##**Applying Hierarchical Clustering**

## Step 1: Import Required Libraries and Configure Settings

- Import the pandas, NumPy, and matplotlib.pyplot libraries
- Configure matplotlib settings


In [None]:
import matplotlib.pyplot as plt
import pandas as pd
%matplotlib inline
import numpy as np

## Step 2: Load the Dataset

- Load the data set Mall_customers.csv
- Display the first few rows of the data set
- Extract the necessary columns and store them in a variable called df


In [None]:
df = pd.read_csv('Mall_customers.csv')

In [None]:
df.head()

__Observations:__
- Here, we are using customer data from a mall.
- We have their gender, age, income, and spending score.

In [None]:
df.info()

__Observation:__
- Here, we can see that there are non-null values or no missing values.


- Create a df1

In [None]:
df1 = df.iloc[:, 3:5].values

In [None]:
df1

__Observation:__
- Here, we can see the annual income and spending score data.

## Step 3: Create a Dendrogram Using Scipy

- Import the scipy.cluster.hierarchy library
- Create a dendrogram of the data set


In [None]:
import scipy.cluster.hierarchy as shc

plt.figure(figsize=(10, 7))
plt.title("Customer Dendograms")
dend = shc.dendrogram(shc.linkage(df1, method='ward'))

In [None]:
plt.figure(figsize=(10, 7))
plt.title("Customer Dendograms")
dend = shc.dendrogram(shc.linkage(df1, method='complete'))

In [None]:
plt.figure(figsdfize=(10, 7))
plt.title("Customer Dendograms")
dend = shc.dendrogram(shc.linkage(df1, method='single'))

In [None]:
plt.figure(figsize=(10, 7))
plt.title("Customer Dendograms")
dend = shc.dendrogram(shc.linkage(df1, method='average'))

__Observations:__
- Here, we can see the dendrogram for customer data.
- As you can see, there are different clusters that have been created.
- Blue represents one cluster; red represents one cluster; and the entire green represents one whole cluster.

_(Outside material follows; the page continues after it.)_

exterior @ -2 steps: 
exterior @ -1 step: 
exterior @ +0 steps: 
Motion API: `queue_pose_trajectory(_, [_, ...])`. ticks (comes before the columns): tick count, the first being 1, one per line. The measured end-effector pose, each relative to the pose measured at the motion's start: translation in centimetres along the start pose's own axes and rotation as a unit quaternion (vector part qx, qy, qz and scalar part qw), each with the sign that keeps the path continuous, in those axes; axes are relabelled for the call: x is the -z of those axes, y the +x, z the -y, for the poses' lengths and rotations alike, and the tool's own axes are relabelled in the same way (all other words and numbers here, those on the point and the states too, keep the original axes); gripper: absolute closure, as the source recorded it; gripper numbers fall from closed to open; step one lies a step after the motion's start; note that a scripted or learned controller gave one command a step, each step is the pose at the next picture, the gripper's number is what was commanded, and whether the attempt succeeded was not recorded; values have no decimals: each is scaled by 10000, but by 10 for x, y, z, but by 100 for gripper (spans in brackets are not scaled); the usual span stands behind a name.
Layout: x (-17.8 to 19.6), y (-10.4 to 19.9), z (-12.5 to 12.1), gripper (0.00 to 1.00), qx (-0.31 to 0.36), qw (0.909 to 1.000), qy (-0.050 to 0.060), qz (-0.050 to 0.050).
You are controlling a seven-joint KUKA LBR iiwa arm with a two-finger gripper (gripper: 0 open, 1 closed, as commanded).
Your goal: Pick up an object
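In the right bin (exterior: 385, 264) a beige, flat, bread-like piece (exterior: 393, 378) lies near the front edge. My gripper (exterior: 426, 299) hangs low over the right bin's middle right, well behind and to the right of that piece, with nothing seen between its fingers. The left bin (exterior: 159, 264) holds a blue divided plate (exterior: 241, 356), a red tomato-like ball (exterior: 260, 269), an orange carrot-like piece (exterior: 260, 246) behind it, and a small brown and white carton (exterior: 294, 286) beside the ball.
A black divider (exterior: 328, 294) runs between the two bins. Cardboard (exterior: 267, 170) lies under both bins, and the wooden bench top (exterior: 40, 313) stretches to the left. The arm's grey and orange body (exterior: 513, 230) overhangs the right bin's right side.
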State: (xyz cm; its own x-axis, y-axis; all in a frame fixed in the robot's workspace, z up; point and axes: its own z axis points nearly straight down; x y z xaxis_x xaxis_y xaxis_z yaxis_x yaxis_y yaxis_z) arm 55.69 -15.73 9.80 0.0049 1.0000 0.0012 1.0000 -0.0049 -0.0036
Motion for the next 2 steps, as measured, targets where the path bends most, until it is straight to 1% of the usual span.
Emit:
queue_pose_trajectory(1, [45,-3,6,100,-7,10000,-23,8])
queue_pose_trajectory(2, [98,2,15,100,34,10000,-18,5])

## Step 4: Perform Agglomerative Clustering to Identify More Clusters

- Import AgglomerativeClustering from sklearn.cluster
- Fit and predict the clusters using agglomerative clustering
- Display the predicted cluster labels


In [None]:
from sklearn.cluster import AgglomerativeClustering

model = AgglomerativeClustering(n_clusters=5, metric='euclidean', linkage='ward')
labels_=model.fit_predict(df1)

In [None]:
labels_

__Observation:__
- Here, we can see the labels.

## Step 5: Plot the Clusters

- Create a scatter plot of the data set with colors corresponding to the predicted cluster labels.


In [None]:
plt.figure(figsize=(10, 7))
plt.scatter(df1[:,0], df1[:,1], c=model.labels_, cmap='rainbow')

In [None]:
df.head()

In [None]:
df['cluster'] = labels_

In [None]:
df.drop(columns=['CustomerID','Gender']).groupby(["cluster"]).agg(["mean","median"])

__Observations:__
- Within the spread, we can see that five separate clusters have been created, forming the agglomerative cluster of five clusters.
-  The cluster is represented by red, green, blue, violet, and yellow.